Growing More Than Vegetables in the Waldo County Garden Project

With a projected 2017 harvest of 100,000 pounds, Reentry Residents who work at the farm have lots to be proud of.

Our Reentry Programs offer offenders who are serving the last months of their sentence a chance to learn interpersonal and employment skills, engage in community service, take personal enrichment classes and work within a transitional model of creating a life post-incarceration.

Jerome Weiner, program manager at Maine Coastal Regional Reentry Center, Waldo County Corporal Chris Albert, a resident at work on the farm, and Commissioner William Shorey

In Belfast, at the Waldo County Jail, residents are offered the option of working in the Waldo County Maine Coastal Regional Reentry Center (MCRRC) Garden Project. “People either love it or hate it,” said Commissioner William Shorey, founder and director of the Garden. Farming is in his bones. “I grew up on a farm, milking a hundred cows twice a day. I got up at 3AM, milked for 3 hours, went to school, then came home at 3:30 to do it all over again.” He is one of the ones who loves it.

“The guys who grew up in agriculture, some of them don’t enjoy this work. They thought they were done when they left home,” he smiles, “but some of the guys really love it. They are outside, they are growing food, they are learning all kinds of things that can be useful when they are done here…” Shorey said in all the years he’s done this project, he’s never had trouble with a resident.

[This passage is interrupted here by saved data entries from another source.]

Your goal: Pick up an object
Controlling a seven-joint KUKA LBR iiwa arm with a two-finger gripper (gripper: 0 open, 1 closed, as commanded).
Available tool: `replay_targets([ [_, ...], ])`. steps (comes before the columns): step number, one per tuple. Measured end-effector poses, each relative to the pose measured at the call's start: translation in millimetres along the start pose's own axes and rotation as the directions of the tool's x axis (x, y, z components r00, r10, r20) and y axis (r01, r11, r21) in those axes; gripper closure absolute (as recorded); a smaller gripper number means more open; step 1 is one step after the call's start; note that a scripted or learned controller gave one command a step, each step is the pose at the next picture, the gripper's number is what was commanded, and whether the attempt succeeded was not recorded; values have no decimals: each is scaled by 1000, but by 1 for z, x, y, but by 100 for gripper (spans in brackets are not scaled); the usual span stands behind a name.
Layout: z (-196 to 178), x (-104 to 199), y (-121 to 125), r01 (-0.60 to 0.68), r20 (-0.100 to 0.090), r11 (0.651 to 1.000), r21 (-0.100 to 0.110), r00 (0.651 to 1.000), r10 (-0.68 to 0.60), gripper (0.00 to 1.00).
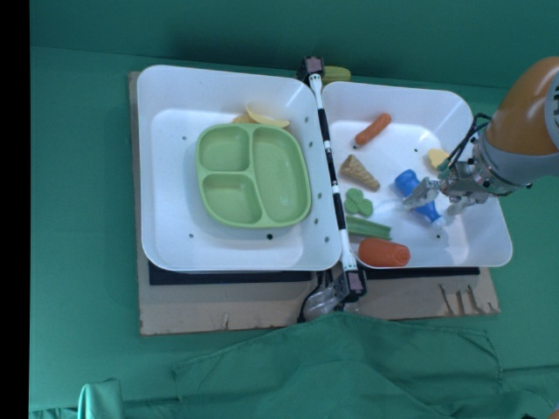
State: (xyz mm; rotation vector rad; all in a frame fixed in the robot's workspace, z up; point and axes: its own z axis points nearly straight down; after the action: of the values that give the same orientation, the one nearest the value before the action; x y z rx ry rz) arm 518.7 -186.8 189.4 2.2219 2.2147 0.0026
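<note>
The arm reaches in from the right, its orange band high at the frame edge, and the tool hangs low over the right bin. Its fingers are spread, one on each side of the blue bottle, not clenched on it. The bottle lies tilted on the bin floor. Around it lie a carrot, a cone, a green piece and an orange roll. The left bin holds a green divided plate.
</note>
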Motion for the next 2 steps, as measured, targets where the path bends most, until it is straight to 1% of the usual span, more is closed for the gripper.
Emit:
replay_targets([
  [1,-40,0,25,1,2,1000,-5,1000,-1,0],
  [2,7,35,31,1,6,1000,-5,1000,-1,0],
])
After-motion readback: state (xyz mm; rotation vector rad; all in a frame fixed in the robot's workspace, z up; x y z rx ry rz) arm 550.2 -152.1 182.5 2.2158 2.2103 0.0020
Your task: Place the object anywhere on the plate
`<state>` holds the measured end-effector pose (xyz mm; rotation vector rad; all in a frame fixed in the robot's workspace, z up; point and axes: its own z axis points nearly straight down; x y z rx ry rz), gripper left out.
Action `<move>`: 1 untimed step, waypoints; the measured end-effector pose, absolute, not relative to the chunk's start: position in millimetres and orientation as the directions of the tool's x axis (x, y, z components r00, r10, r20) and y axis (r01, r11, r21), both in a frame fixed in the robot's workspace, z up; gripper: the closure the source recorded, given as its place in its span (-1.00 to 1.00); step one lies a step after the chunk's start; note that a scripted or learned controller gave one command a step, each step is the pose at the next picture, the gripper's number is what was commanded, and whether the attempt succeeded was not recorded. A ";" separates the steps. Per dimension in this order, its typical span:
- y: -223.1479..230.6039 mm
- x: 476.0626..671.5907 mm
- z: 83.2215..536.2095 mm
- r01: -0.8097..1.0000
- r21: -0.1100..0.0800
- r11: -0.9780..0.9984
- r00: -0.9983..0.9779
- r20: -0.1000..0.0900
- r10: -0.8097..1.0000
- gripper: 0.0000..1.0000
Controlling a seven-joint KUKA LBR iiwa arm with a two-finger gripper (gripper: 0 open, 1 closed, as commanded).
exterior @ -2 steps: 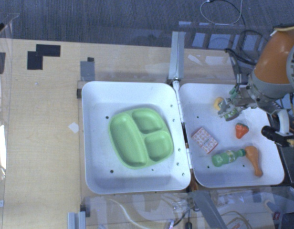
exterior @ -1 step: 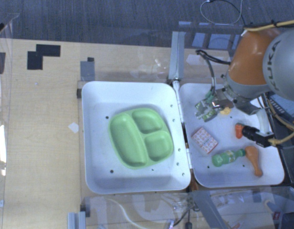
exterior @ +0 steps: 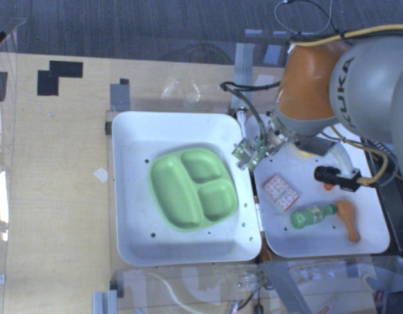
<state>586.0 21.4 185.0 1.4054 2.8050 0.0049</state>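
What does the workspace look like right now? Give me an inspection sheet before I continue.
Surface: wooden bench bearing two white bins, left bin and right bin.
Job's things: green divided plate in the left bin, nothing on it; green bottle, checkered packet and orange piece lying in the right bin.
Clutter: black tape marks on the bench.
Grippers: arm's wrist over the right bin's far side; fingers not discernible.
Cables: black cables by the wrist; yellow hose over the arm.
Surroundings: grey carpet beyond the bench.
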 end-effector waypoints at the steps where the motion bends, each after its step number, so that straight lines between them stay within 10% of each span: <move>1: 21.0 586.0 185.1 0.801 0.005 0.598 -0.598 -0.002 0.801 -1.00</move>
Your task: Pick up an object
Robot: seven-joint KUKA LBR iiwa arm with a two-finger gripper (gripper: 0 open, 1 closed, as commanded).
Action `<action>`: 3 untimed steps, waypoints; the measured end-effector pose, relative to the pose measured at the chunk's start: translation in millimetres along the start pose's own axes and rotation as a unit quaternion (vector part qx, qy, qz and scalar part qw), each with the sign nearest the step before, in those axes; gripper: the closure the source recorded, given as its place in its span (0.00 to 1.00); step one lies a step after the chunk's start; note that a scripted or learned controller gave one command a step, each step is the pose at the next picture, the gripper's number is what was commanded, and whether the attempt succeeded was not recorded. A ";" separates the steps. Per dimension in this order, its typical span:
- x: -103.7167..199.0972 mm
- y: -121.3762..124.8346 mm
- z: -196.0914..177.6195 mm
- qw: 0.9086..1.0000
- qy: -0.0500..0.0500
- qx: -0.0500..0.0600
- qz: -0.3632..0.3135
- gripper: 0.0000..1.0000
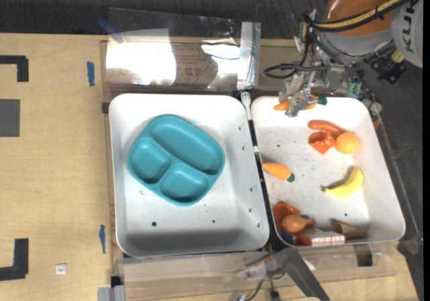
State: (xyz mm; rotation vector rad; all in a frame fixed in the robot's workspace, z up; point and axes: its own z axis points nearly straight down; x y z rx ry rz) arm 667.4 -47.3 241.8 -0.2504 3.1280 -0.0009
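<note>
Letters "KU" show on the arm [408, 27], nothing else legible.

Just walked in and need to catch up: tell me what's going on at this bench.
A grey robot arm reaches in from the right, its gripper hanging over the back edge of the right bin, close to a small orange piece. That bin holds toy food, including a banana and a carrot. The left bin holds a teal divided tray.

Arm enters from right, orange band uppermost; gripper [299, 99] hangs low over the far edge of the right bin [386, 158].
</note>
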 end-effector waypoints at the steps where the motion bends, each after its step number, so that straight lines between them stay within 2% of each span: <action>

The “Garden Project” began with a five acre parcel and a good idea. Eight years later, it continues to expand into the 63 acres that comprise the farm. The first year they harvested 1000 pounds. This year’s yield is projected to be more than 100,000 pounds. And it is all given away. Let year they gave 20,000 pounds to the Belfast YMCA for families to pick up. This year it will be 30,000 pounds. The rest goes to churches and food pantries.

“And of course, the guys eat from this garden all year long,” Shorey says. “Jerome tells me that at meal time, the guys that worked the garden say things like, ‘I grew those carrots, you better appreciate them!’ They are very proud of their efforts.”

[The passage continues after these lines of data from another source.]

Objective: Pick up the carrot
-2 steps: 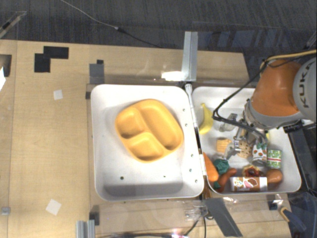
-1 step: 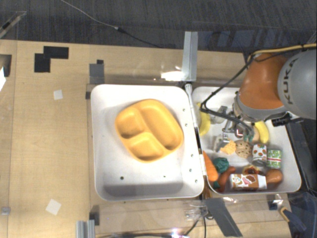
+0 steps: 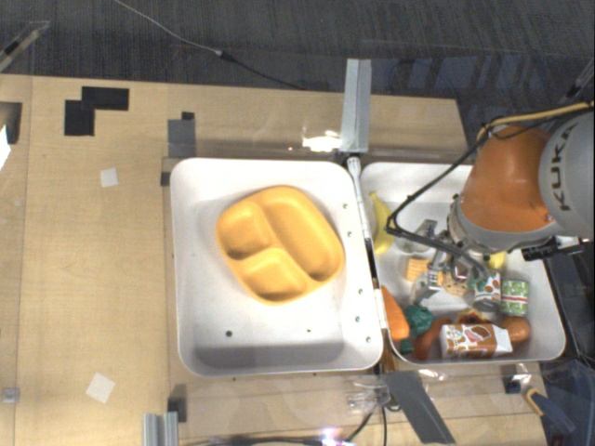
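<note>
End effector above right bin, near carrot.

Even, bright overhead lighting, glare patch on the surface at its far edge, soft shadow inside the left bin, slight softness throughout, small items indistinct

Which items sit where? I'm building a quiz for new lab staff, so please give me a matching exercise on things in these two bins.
Column one:
1. yellow divided plate
2. carrot
3. hand
4. banana

Column two:
A. right bin, near its front left corner
B. middle of the left bin
C. right bin, along its left wall, toward the back
D. above the middle of the right bin, under the orange band

Pairs: 1-B, 2-A, 3-D, 4-C
</note>
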You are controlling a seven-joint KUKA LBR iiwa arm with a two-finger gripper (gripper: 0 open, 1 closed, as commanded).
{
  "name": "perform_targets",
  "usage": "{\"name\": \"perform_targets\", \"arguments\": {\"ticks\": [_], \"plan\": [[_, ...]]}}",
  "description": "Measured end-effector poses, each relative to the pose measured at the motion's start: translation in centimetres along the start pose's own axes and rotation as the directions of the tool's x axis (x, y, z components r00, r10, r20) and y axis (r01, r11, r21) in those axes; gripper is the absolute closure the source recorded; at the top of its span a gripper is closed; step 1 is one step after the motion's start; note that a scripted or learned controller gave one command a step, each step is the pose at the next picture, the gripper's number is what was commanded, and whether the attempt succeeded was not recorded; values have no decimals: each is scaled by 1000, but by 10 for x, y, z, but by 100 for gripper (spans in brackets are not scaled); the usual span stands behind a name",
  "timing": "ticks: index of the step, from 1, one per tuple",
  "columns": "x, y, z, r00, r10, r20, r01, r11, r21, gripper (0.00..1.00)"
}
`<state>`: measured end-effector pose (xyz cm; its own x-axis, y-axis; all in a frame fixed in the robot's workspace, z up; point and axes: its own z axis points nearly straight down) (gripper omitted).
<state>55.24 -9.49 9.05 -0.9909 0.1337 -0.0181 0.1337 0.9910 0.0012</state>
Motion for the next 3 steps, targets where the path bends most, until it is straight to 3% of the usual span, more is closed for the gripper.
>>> {"name": "perform_targets", "arguments": {"ticks": [1,2,3], "plan": [[-19,13,1,995,-101,-5,101,995,1,0],[-33,16,2,940,-340,-5,340,940,-3,0],[10,8,0,942,-335,0,335,942,-1,0]]}}
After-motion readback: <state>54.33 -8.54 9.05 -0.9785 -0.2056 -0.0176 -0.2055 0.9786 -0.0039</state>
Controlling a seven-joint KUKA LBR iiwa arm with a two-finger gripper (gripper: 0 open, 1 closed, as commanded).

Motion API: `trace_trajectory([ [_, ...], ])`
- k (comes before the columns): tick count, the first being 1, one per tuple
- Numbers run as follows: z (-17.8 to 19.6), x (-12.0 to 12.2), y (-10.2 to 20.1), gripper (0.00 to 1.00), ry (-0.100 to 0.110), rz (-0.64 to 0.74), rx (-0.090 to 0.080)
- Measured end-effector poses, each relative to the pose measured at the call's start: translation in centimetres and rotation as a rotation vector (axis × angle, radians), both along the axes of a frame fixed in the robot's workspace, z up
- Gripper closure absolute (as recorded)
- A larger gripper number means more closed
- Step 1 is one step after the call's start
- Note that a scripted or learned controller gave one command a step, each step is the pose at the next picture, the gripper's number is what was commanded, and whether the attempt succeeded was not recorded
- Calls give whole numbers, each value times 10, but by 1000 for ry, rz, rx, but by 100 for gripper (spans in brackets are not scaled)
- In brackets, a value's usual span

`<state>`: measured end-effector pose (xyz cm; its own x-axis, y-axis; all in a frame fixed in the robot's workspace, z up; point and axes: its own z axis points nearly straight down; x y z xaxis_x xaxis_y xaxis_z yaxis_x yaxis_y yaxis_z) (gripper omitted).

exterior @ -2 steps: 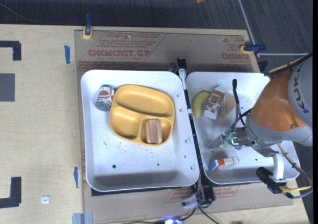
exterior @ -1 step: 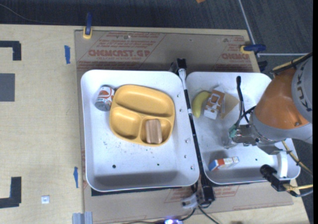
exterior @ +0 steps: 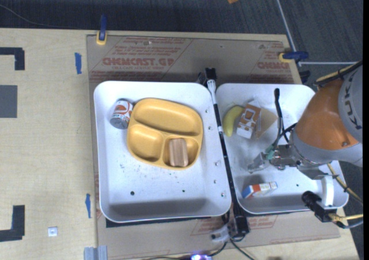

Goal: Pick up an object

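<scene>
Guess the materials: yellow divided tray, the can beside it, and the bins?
Yellow divided tray: looks like moulded plastic, smooth and semi-gloss, with rounded compartments and soft highlights. Can: probably thin metal with a printed red and white label; it lies on its side against the tray. Bins: white with rounded corners and a dull sheen, either painted metal or plastic; the look leaves that open.

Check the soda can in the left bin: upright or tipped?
Tipped. The can lies on its side against the yellow tray, its round end facing the camera.
</scene>
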<state>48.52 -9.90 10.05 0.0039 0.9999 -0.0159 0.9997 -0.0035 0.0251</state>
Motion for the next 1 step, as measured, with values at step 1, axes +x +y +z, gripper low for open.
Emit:
trace_trajectory([
  [1,-11,-3,5,0,14,1,12],
])
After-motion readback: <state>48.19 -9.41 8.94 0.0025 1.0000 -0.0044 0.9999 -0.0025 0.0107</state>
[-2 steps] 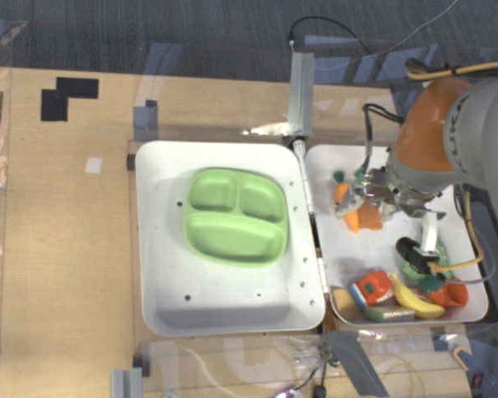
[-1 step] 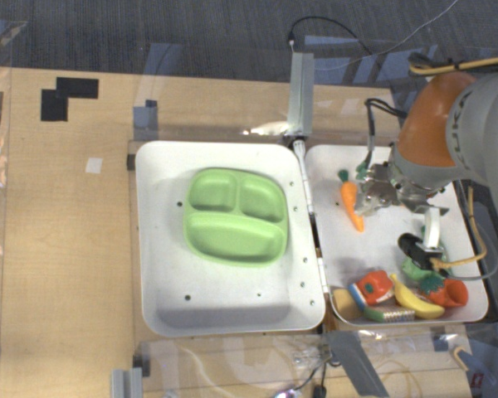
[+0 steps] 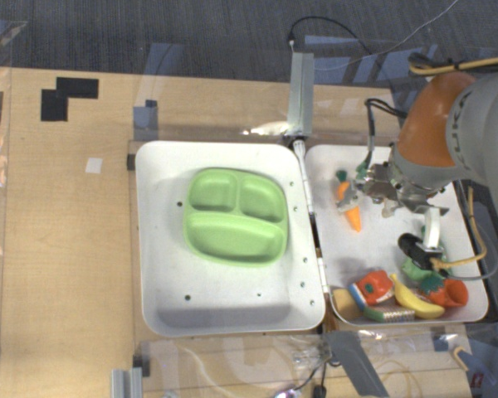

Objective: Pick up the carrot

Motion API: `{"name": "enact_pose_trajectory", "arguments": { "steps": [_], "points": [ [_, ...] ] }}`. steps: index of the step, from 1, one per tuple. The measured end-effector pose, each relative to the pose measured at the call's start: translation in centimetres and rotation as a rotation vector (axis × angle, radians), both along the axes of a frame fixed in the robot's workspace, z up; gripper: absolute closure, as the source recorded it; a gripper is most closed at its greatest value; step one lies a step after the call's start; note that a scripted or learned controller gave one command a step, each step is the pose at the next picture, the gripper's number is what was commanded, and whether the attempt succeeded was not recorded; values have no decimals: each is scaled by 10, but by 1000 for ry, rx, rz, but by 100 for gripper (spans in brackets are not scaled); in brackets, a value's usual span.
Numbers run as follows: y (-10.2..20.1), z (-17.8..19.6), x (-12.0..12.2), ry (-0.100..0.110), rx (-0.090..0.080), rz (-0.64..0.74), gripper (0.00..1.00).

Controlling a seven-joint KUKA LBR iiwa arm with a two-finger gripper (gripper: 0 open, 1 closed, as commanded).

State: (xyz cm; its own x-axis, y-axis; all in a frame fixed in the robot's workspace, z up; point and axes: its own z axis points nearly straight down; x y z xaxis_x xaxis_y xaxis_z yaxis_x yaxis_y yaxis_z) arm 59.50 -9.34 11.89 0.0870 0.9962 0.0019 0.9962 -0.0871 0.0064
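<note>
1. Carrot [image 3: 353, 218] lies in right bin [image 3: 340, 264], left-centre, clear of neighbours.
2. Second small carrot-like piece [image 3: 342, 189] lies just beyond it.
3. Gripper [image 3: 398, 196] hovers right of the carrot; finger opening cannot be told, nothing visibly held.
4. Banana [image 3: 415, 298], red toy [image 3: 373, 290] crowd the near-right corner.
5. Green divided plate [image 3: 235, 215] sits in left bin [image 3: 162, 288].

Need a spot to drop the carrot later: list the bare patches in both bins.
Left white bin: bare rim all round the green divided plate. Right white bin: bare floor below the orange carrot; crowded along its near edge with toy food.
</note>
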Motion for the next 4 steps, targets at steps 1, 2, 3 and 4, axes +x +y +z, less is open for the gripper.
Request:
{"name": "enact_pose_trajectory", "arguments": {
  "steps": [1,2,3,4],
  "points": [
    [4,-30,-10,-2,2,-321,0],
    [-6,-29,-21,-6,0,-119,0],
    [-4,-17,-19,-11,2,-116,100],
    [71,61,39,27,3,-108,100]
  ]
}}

“This year, we’ve got 2.5 acres of butternut (some of them will grow to 5 pounds a piece) and buttercup squash, 20 rows of beans, fifty fruit trees, 2.5 acres of Kennebec potatoes (3000 pounds of seed potatoes will yield 45,000 pounds harvest), cucumber plants that will yield 1000 per day once harvest starts, a pumpkin patch that will yield at least 150 pumpkins, tomatoes and cherry tomatoes(we usually order 12 cherry tomato plants but this year they sent us 144 so we’ll be calling everyone we know to help pick), broccoli, corn, among other vegetables,” Shorey said as he drove around the farm on one of the tractors.

Down at the giant pumpkin patch, a resident was standing with a frayed fan belt in his hand. “Out of business?” Shorey asked the young man.

“Yup,” the resident answered.

“Hop on, I’ll take you back to the barn,” Shorey said, and off they went to get a new fan belt. Along the way, the resident told Shorey about rebuilding one of the tractor engines. You could tell he was happy with his work.

Reentry Center residents work three days a week, morning hours until early afternoon. Shorey drives “the Gator” around with a water cooler to keep gardeners hydrated. And on hot days, they go to the Dairy Queen on their way back to Belfast.

It’s a project with a lot of partners. For instance, a few years ago they had a very small harvest because Maine’s bee population had been decimated by a virus, so “The Bee Lady” who lives nearby keeps 8 or 9 of her hives right in the garden. If you walk anywhere close, you can hear the buzzing and see the constant activity of the worker bees coming and going. “We get the pollinators and she splits the honey with us,” Shorey says, “Another neighbor hays the fields. He keeps the hay and we our fields mowed.”

Waldo County Corporal Chris Albert works with Shorey and the residents. He pointed to footprints near the beehives and said, “I don’t like to see those. That is a skunk. They go over to the beehives and scratch at the bottom to stir up the bees. When the bees are try to fly out of the hive, the skunk just opens its mouth and eats them on their way by.”

When asked about irrigation during dry times, Shorey answered, “We plant these seeds deep. If they want to survive, they have to survive on their own.” It seems to be a garden philosophy that carries to rebuilding a life during reentry. First you decide you want to survive, and then you figure out how to do it…with a little help from your friends in The Waldo County Garden Project and MCRRC staff and community.